Botti di fine anno, in Sicilia 3 feriti gravi

Botti di fine anno, in Sicilia 3 feriti gravi

Complessivamente in Italia i festeggiamenti per il Capodanno fanno registrare una diminuzione degli incidenti

Immancabile come ogni anno arriva il bilancio dei feriti per i botti del 31 dicembre. In Sicilia sono state otto le persone rimaste ferite di cui tre gravi.

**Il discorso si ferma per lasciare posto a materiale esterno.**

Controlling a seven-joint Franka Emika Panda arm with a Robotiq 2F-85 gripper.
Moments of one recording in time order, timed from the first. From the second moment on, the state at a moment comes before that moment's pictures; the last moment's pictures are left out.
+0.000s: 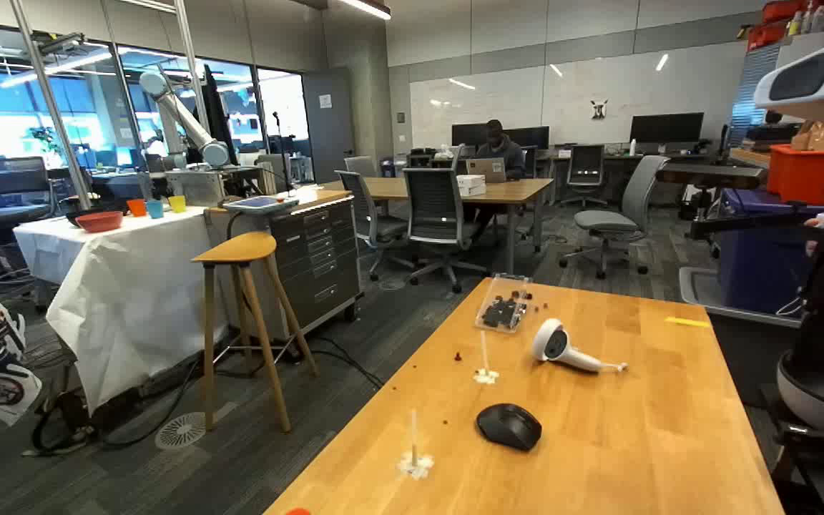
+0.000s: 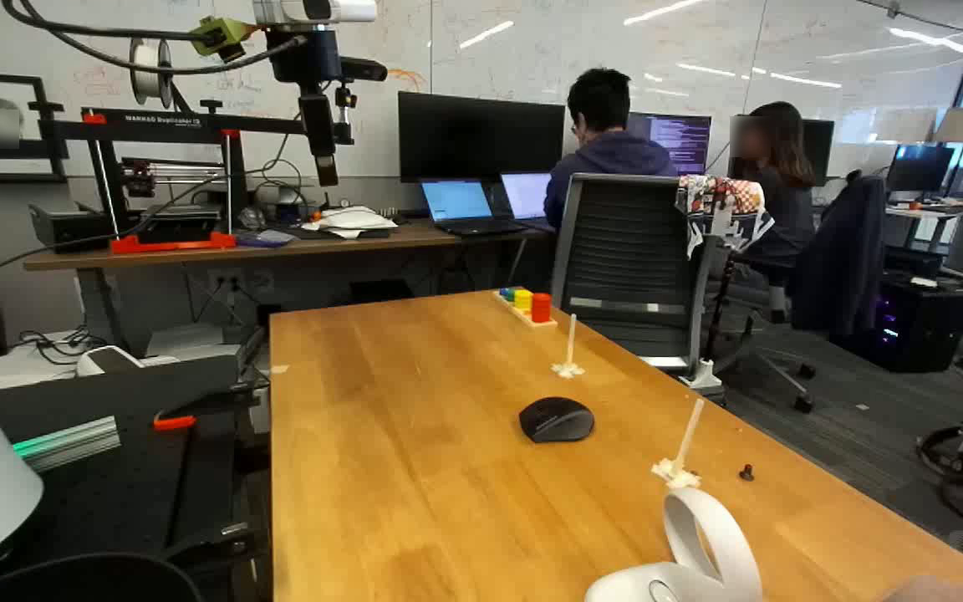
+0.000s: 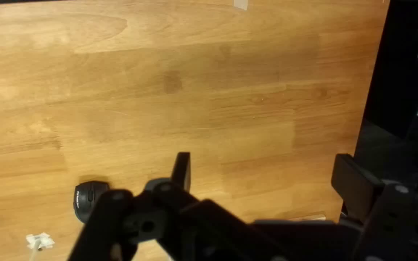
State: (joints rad) arm 0.24 -0.59 0.31 -2.74 0.34 2.35 0.36
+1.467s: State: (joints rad) arm -0.01 -0.54 0.25 -2.69 0.06 2.51 0.36
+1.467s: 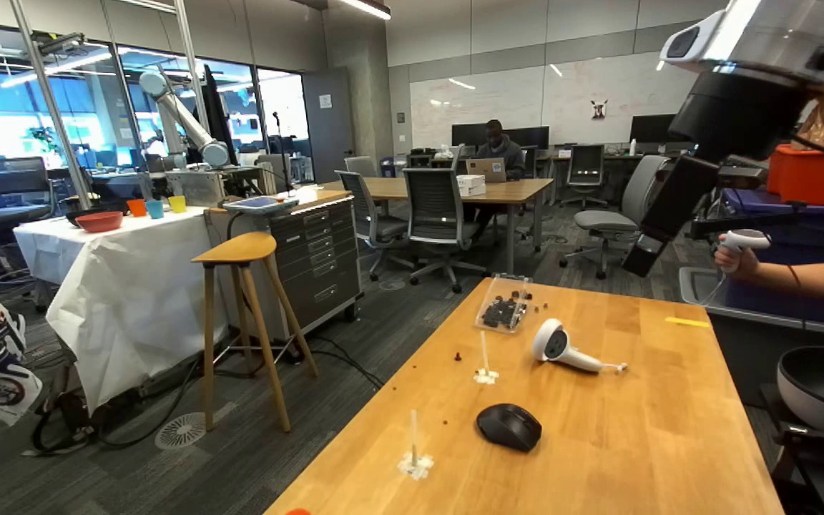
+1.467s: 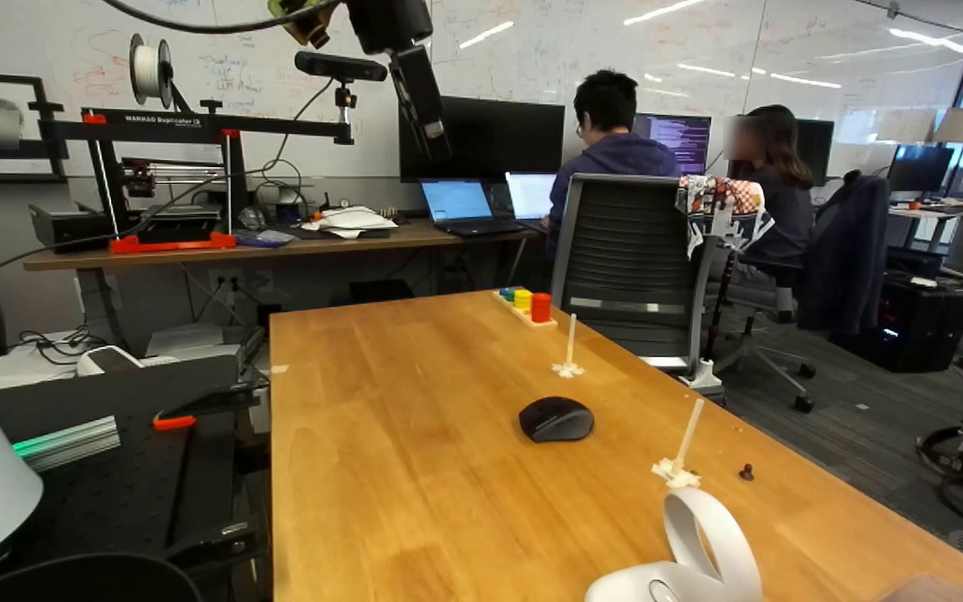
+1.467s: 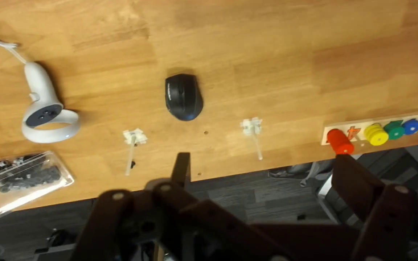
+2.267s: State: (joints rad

In provincia di Siracusa sono state quattro le persone che hanno fatto ricorso alle cure dei medici per ferite causate dalle esplosioni. A Lentini un uomo ha perso il polpastrello di un dito della mano sinistra, a Siracusa un 64enne ha subìto un grave trauma alla mano destra con perdita di tre dita. Sempre a Siracusa e ad Avola altri due incidenti senza gravi conseguenze.
Anche a Palermo quattro feriti. All'ospedale Civico sono arrivati un uomo di 56 anni con una ferita alla mano destra e una prognosi di 10 giorni e un giovane di 23 anni. Le sue condizioni sono più gravi. Ha una prognosi di 40 giorni e si trova ricoverato in chirurgia plastica per una grave ferita all'arto. Al Policlinico è stato medicato un uomo di 63 anni, anche lui con una ferita alla mano per i petardi. La prognosi è di 10 giorni. All'ospedale Cervello è stato curato un uomo di 37 anni: le sue condizioni sono serie, ha una prognosi di 40 giorni.
A Messina, un 26enne incensurato è giunto al Pronto soccorso dell'Ospedale Papardo con una ferita d'arma da fuoco al gluteo destro. Dai primi accertamenti è emerso che il giovane è stato ferito accidentalmente mentre si trovava in strada nei pressi della propria abitazione.

Eppure complessivamente in Italia i festeggiamenti per il Capodanno fanno registrare una diminuzione degli incidenti dovuti ai botti. In particolare, fa sapere la polizia nel consueto bilancio di inizio anno, non si registrano episodi mortali e il numero dei feriti, 184 (di cui 44 ricoverati), è in calo rispetto ai 190 dello scorso anno. Si registra invece un incremento dei ferimenti dovuti all'uso delle armi da fuoco (6 rispetto ai 3 dell'anno scorso). Aumenta anche il numero dei minori feriti, 48 rispetto ai 38 dell'anno scorso. In particolare i dati diffusi dal Dipartimento di pubblica sicurezza fanno registrare 168 casi di ferimenti lievi (erano 174 l'anno scorso) con prognosi inferiore o uguale ai 40 giorni; 12 invece i feriti più gravi (16 l'anno passato), con prognosi superiore ai 40 giorni.
Con particolare riguardo ai ferimenti di minori si registra un incremento del dato complessivo: sono 48 i minorenni che hanno riportato lesioni mentre lo scorso anno erano stati 38, in maggioranza infradodicenni (22 casi), mentre é sceso il numero degli incidenti che hanno coinvolti ragazzi tra i 13 e i 17 anni, 19 rispetto ai 22 dell'anno scorso.

Ancora una volta gli episodi più gravi devono essere ricondotti, secondo il Dipartimento di pubblica sicurezza, "all'uso sconsiderato di prodotti pirotecnici illegali". Di particolare rilievo sono gli episodi registrati a Bari dove presso l'Ospedale Policlinico sono stati ricoverati, con prognosi riservata 2 ragazzi albanesi di 25 anni e un 16enne che ha riportato ferite agli arti tali da far valutare la possibilità dell'amputazione di una mano. Inoltre un uomo di 25 anni ricoverato per lesioni causate dallo scoppio di pirotecnici.
Dal 2014 in Italia non si registrano, fortunatamente, incidenti mortali durante i festeggiamenti per il Capodanno. Gli ultimi decessi si sono verificati nel 2013, quando erano morte due persone in Campania e 361 erano rimaste ferite in tutta Italia.